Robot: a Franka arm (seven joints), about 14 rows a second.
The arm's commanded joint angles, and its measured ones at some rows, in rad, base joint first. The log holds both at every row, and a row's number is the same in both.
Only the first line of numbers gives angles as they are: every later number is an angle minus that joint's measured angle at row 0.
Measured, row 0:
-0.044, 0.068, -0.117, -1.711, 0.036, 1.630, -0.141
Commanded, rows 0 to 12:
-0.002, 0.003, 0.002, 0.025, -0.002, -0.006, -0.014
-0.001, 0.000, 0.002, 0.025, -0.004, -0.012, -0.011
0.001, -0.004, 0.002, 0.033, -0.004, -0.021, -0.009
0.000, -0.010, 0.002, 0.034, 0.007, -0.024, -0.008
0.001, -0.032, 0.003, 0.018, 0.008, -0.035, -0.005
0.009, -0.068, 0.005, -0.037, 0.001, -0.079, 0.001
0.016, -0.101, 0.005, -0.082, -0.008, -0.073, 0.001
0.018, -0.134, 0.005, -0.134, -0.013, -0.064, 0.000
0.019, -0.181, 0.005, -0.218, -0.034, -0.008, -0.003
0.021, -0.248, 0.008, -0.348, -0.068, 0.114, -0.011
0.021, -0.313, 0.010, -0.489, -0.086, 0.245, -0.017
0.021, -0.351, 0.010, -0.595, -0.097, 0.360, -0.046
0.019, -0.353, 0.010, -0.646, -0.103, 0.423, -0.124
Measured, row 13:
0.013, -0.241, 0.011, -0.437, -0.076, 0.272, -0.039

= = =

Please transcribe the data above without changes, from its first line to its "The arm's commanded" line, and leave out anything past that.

Robot: a Franka arm (seven joints), about 14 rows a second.
The arm's commanded joint angles, and its measured ones at some rows, in rad, base joint first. The log holds both at every row, and a row's number is the same in both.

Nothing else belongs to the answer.